Clark’s patronage was felt in several ways. In 1940 Pasmore married Wendy Blood, and they would have two children, a son and a daughter. Marital life was interrupted by conscription, however, and despite registering as a conscientious objector Pasmore was sent for training at Sandhurst. He did well at Sandhurst – excelling particularly as a marksman – but, again asserting his objections to war, he this time deserted his training. For this Pasmore was briefly incarcerated before Clark intervened to bring about his release.
Up until this point in his life – and despite, as noted, his affiliations to groups exploring abstraction – Pasmore’s art had stayed essentially within the bounds of the representational. He had always read widely in art history and theory, however, and towards the end of the 1940’s he began to read Kandinsky, Mondrian and Arp,
and to transpose his theoretical understanding of abstract art into experimentation – first by taking geometrical shapes – the square, the spiral, etc – and introducing these into his landscape paintings, and then through the making of more purely abstract reliefs.

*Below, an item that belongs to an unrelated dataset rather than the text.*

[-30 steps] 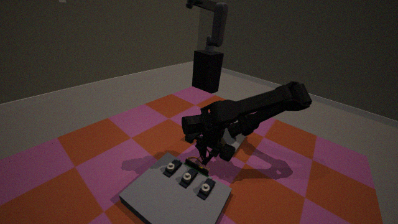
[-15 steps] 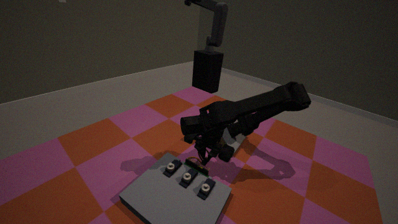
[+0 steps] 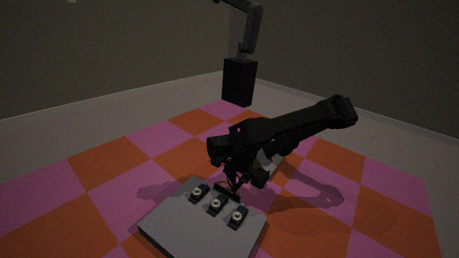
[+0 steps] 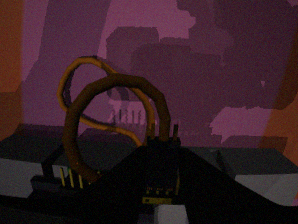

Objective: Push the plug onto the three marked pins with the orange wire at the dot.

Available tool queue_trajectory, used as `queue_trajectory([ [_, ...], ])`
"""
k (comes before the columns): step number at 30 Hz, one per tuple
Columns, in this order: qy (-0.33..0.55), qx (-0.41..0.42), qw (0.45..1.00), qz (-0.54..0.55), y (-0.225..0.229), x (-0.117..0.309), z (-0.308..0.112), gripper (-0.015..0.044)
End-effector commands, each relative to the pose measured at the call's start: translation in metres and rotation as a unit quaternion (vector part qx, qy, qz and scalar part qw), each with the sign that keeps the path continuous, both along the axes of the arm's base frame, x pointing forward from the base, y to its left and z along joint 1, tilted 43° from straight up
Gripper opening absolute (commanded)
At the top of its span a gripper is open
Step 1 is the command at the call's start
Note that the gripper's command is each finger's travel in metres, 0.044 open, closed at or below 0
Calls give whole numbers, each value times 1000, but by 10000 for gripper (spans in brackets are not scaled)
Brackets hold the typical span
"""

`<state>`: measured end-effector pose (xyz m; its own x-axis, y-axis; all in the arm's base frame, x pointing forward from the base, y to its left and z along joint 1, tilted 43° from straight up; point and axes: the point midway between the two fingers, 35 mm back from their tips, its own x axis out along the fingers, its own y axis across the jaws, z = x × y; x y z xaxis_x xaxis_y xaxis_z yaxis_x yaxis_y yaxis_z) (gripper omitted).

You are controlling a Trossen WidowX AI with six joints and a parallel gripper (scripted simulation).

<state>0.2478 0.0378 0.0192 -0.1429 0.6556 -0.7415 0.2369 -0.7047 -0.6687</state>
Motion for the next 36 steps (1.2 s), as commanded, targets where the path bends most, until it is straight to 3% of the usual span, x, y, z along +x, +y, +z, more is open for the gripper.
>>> queue_trajectory([
  [1,-2,1,1000,-2,1,5,2,0],
  [10,-2,1,1000,-2,3,10,3,0],
  [19,-2,1,1000,-2,2,7,-1,236],
  [27,-2,0,1000,-2,-36,15,41,440],
  [36,-2,0,1000,-2,-36,15,41,440],
])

Pasmore’s reliefs in many ways echoed exciting architectural practice at the time, both in terms of the materials used (transparent Perspex and painted Plywood) and in the geometrical shapes explored. He was at this point (1954-61) teaching art at Durham University, Newcastle, where a new architectural practice, Ryder and Yates, was being formed. Led by Gordon Ryder and Peter Yates the practice was influenced by Le Corbusier and Berthold Lubetkin, and in its exploration of modernism it would, in the decades 1950-70, come to dominate much that was innovative in architecture in the North East of England. The new town of Peterlee, County Durham, was one project on which both of these architects would work, and Pasmore was appointed Consulting Director of Urban Design for Peterlee. In this capacity he created the Apollo Pavilion. Made of reinforced white concrete the Pavilion consists of large geometric planes spanning a small lake; and in many ways the building evidences a translation of smaller scale relief work into successful architectural reality.
In 1966 Pasmore bought a house and studio in Malta; here he painted, but he also worked on prints. He developed a rich abstract language of line and colour, referencing natural and organic forms and using a variety of marks from the stippled to the sprayed. He stayed in Malta, working right up until his death in 1998.
Pasmore’s breakthrough into abstraction and his achievements therewith resulted in sales and celebrity. He was made CBE in 1959 and Companion of Honour in 1981, and he was elected a Royal Academician in 1983. His work is held in many public collections including the Tate, London; Manchester City Art Gallery; Leeds City Art Gallery; the Ashmolean, Oxford; the Museum of Modern Art, New York, and the Art Gallery of South Australia, Adelaide.
Public Collections holding work by Victor Pasmore include:
Museum of Modern Art, New York; the Tate, London; Manchester City Art Gallery; Leeds City Art Gallery; the Ashmolean, Oxford, and the Art Gallery of South Australia, Adelaide.